§ **Work to complete**
Omit every picture while repeating the entries exactly.

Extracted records
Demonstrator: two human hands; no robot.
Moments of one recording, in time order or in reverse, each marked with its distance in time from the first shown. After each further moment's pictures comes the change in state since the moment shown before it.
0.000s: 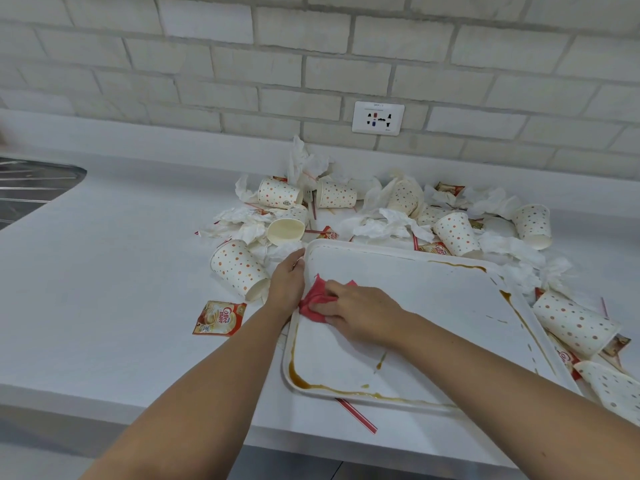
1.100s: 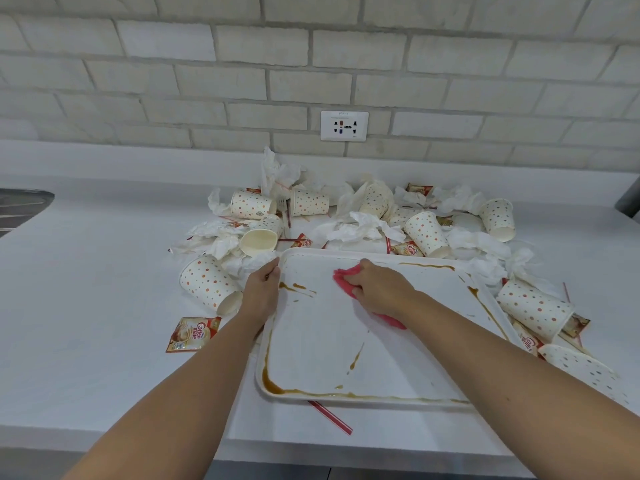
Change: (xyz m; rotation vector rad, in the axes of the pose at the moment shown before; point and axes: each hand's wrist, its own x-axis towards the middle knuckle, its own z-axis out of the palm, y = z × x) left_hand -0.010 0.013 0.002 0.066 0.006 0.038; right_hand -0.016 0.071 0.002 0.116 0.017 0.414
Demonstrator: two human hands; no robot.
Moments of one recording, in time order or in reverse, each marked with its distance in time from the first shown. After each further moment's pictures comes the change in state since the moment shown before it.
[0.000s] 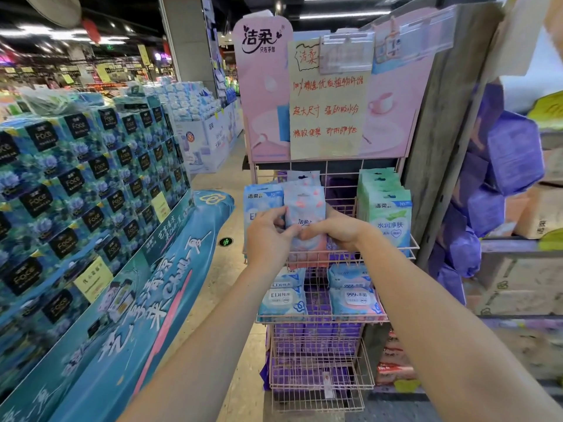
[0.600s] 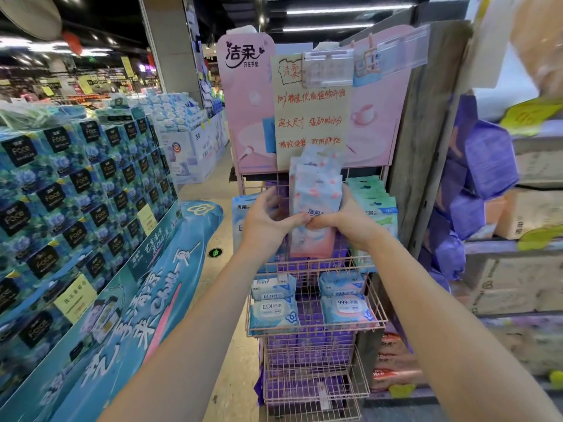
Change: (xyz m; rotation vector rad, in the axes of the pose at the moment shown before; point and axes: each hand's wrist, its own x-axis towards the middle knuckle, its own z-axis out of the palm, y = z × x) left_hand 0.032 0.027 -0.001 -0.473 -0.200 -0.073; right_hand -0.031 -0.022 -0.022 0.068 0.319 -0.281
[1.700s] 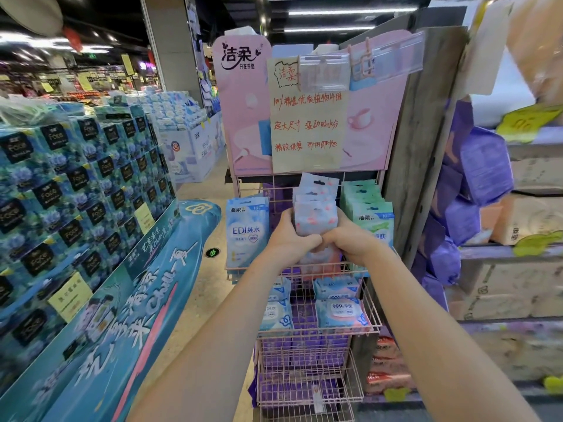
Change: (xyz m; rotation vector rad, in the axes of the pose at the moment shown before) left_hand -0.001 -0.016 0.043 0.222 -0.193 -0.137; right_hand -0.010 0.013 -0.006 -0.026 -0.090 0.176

§ **Problem solution**
Demonstrator: two human hands; no robot.
Moments of one recording, in time order or in reverse, each marked with its distance in time from the first shown. After each further moment's pictures comes the change in state since the moment shown before it.
0.000s: 
1.100s: 
Change: (xyz m; rotation vector rad, in the axes of the pose at the moment shown before; point and axes: each hand's wrist, its own x-axis towards the middle knuckle, its own z-axis out of the palm, y = z × x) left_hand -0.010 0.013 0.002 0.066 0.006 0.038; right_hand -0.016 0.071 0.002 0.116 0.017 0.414
Demonstrator: two human hands; no robot.
Moments of one recording, in time order or in reverse, each marked with its distance in time from the first shown. After each further moment's pictures comes the change in state since the moment shown before it.
[0.000s] 
[0.600s] 
Change: (xyz m; rotation vector rad, in the axes of the pose at the moment shown before; point and axes: each hand's wrist, its own x-axis towards the middle knuckle, its own z-axis out of the palm, y = z × x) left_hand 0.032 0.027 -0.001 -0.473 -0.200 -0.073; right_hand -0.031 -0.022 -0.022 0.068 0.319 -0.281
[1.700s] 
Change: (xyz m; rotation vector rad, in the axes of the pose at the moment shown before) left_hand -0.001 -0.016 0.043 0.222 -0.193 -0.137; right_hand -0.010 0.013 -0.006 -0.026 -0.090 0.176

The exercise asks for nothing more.